## Exercise requirements
Each entry below needs to be transcribed verbatim; the images should not appear.

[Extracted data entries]
****************************************

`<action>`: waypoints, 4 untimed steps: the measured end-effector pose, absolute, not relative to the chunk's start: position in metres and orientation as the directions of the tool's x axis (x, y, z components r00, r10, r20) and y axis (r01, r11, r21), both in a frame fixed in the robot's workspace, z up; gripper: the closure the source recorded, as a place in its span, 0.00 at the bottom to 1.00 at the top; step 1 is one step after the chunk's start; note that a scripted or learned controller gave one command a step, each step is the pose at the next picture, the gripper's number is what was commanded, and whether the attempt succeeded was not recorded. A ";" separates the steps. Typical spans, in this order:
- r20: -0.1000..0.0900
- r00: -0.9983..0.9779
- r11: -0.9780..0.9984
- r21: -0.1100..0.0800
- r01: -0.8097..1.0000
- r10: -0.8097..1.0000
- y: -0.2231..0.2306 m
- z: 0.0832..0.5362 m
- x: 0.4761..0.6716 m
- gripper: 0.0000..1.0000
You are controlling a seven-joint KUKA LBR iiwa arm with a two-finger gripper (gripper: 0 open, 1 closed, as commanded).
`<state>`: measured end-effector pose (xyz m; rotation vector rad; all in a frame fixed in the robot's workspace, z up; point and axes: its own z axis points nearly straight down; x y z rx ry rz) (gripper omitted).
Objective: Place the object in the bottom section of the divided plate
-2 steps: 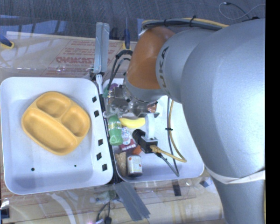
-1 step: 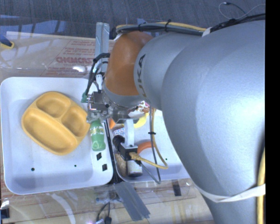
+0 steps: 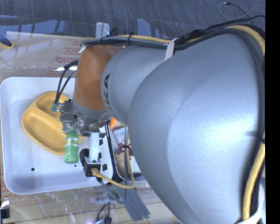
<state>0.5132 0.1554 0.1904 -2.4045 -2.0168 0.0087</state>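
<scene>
A grey arm [image 3: 191,125] with an orange band [image 3: 91,80] loomed over a bench [image 3: 37,50] topped with a pale sheet bearing red lettering, with dark carpeted floor [image 3: 46,3] beyond it and cables [image 3: 238,13] trailing at upper right. In the white bin [image 3: 14,125] at left lay a yellow divided plate [image 3: 42,122]. A green bottle-shaped object [image 3: 71,148] rested at the plate's lower right edge, partly over the rim and partly over the bin floor, directly below the gripper [image 3: 79,127] and touching it or nearly so. Whether the gripper was released or clenched, or gripping the green object, could not be told, since the wrist covered it from above. The arm's bulk hid most of the bench to the right. A sliver of printed packaging [image 3: 117,133], orange at its top, showed beside the wrist but was too cut off to identify.
</scene>
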 end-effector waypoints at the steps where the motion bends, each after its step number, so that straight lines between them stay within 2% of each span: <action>1: -0.002 0.175 -0.175 -0.006 0.985 0.985 0.155 0.190 0.513 0.00; 2: 0.000 0.417 -0.417 0.000 0.909 0.909 0.153 0.272 0.511 0.00; 3: -0.003 0.407 -0.407 -0.002 0.913 0.913 0.155 0.280 0.511 1.00; 4: -0.001 0.357 -0.357 0.000 0.934 0.934 0.219 0.301 0.529 1.00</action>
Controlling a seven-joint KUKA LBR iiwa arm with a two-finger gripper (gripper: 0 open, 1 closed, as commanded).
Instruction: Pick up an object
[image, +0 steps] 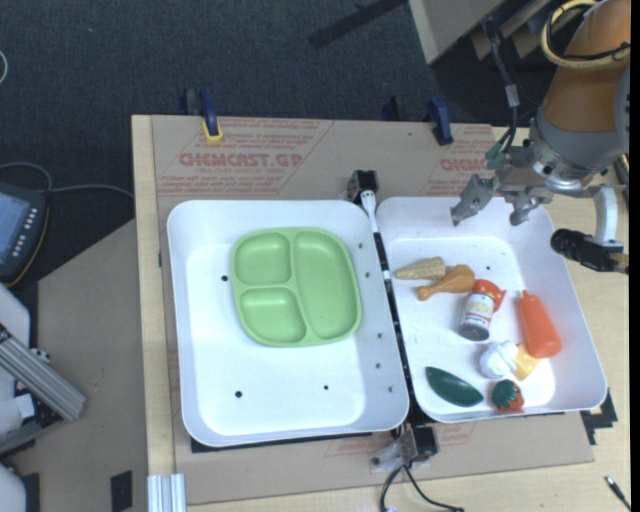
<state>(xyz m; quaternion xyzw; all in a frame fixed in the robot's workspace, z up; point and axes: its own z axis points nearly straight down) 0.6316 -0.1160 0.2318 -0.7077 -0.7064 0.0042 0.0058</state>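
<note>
Toy foods crowd the right white bin (575, 300): nearest, a dark green plastic pod (453, 386) and small red strawberry (507, 395), probably light and slippery; farther, an orange plastic bottle (538, 324), likely rigid and best gripped across its middle. Beyond, the gripper (497, 205) hovers, fingers spread, holding nothing.

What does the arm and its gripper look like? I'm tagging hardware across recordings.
The arm is grey metal with a broad orange band above the wrist. Dark and yellowish cables loop beside it near the top. The gripper is grey, with two short angled fingers spreading from a round silver wrist plate. No markings can be made out.
</note>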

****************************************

## Response area
`<action>`: waypoints, 4 untimed steps: the measured end-effector pose, absolute, not relative to the chunk's start: position in metres and orientation as the directions of the tool's x axis (x, y, z components r00, r10, r20) and y axis (r01, r11, r21), both in a frame fixed in the robot's workspace, z up; gripper: the closure the source recorded, as a place in its span, 0.00 at the bottom to 1.00 at the top; step 1 is one step after the chunk's start; note that a scripted or learned controller gave one command a step, each step is the pose at the next picture, the gripper's number is what was commanded, and whether the attempt succeeded was not recorded. A ";" separates the steps. Typical spans, in this order:
- r20: -0.1000..0.0900
- r00: -0.9983..0.9779
- r11: -0.9780..0.9984
- r21: -0.1100..0.0800
- r01: -0.8097..1.0000
- r10: -0.8097..1.0000
- y: -0.2231..0.2306 m
- z: 0.0832..0.5362 m
- x: 0.4761..0.6716 m
- gripper: 0.0000..1.0000
You are controlling a seven-joint KUKA LBR iiwa arm with a two-finger gripper (gripper: 0 open, 1 closed, as commanded).
`<state>`: measured end-effector pose (xyz m; rotation vector rad; all in a frame fixed in the robot's workspace, z up; point and axes: its own z axis points nearly straight down; x y z rx ry rz) (gripper omitted).
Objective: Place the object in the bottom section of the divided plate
-2 steps: 
-1 step: 
+0 steps: 
<state>0.5132 0.1554 0.1904 -2.4045 -2.0168 0.0087</state>
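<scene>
A grey arm [image 3: 191,125] with an orange band [image 3: 91,80] loomed over a bench [image 3: 37,50] topped with a pale sheet bearing red lettering, with dark carpeted floor [image 3: 46,3] beyond it and cables [image 3: 238,13] trailing at upper right. In the white bin [image 3: 14,125] at left lay a yellow divided plate [image 3: 42,122]. A green bottle-shaped object [image 3: 71,148] rested at the plate's lower right edge, partly over the rim and partly over the bin floor, directly below the gripper [image 3: 79,127] and touching it or nearly so. Whether the gripper was released or clenched, or gripping the green object, could not be told, since the wrist covered it from above. The arm's bulk hid most of the bench to the right. A sliver of printed packaging [image 3: 117,133], orange at its top, showed beside the wrist but was too cut off to identify.
</scene>
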 end-effector waypoints at the steps where the motion bends, each after its step number, so that straight lines between them stay within 2% of each span: <action>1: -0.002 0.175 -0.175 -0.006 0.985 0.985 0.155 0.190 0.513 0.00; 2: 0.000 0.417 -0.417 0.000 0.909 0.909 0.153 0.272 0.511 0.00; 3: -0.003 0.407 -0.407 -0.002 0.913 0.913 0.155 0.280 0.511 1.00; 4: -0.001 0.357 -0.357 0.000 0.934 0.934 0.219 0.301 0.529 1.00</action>
Controlling a seven-joint KUKA LBR iiwa arm with a two-finger gripper (gripper: 0 open, 1 closed, as commanded).
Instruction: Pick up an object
[image, +0 steps] 
<state>(xyz m; quaternion xyzw; all in a frame fixed in the robot's workspace, z up; point and axes: its own z axis points nearly straight down) 0.6316 -0.1160 0.2318 -0.7077 -0.7064 0.0042 0.0058</state>
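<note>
Toy foods crowd the right white bin (575, 300): nearest, a dark green plastic pod (453, 386) and small red strawberry (507, 395), probably light and slippery; farther, an orange plastic bottle (538, 324), likely rigid and best gripped across its middle. Beyond, the gripper (497, 205) hovers, fingers spread, holding nothing.

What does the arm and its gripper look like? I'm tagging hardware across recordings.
The arm is grey metal with a broad orange band above the wrist. Dark and yellowish cables loop beside it near the top. The gripper is grey, with two short angled fingers spreading from a round silver wrist plate. No markings can be made out.
</note>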

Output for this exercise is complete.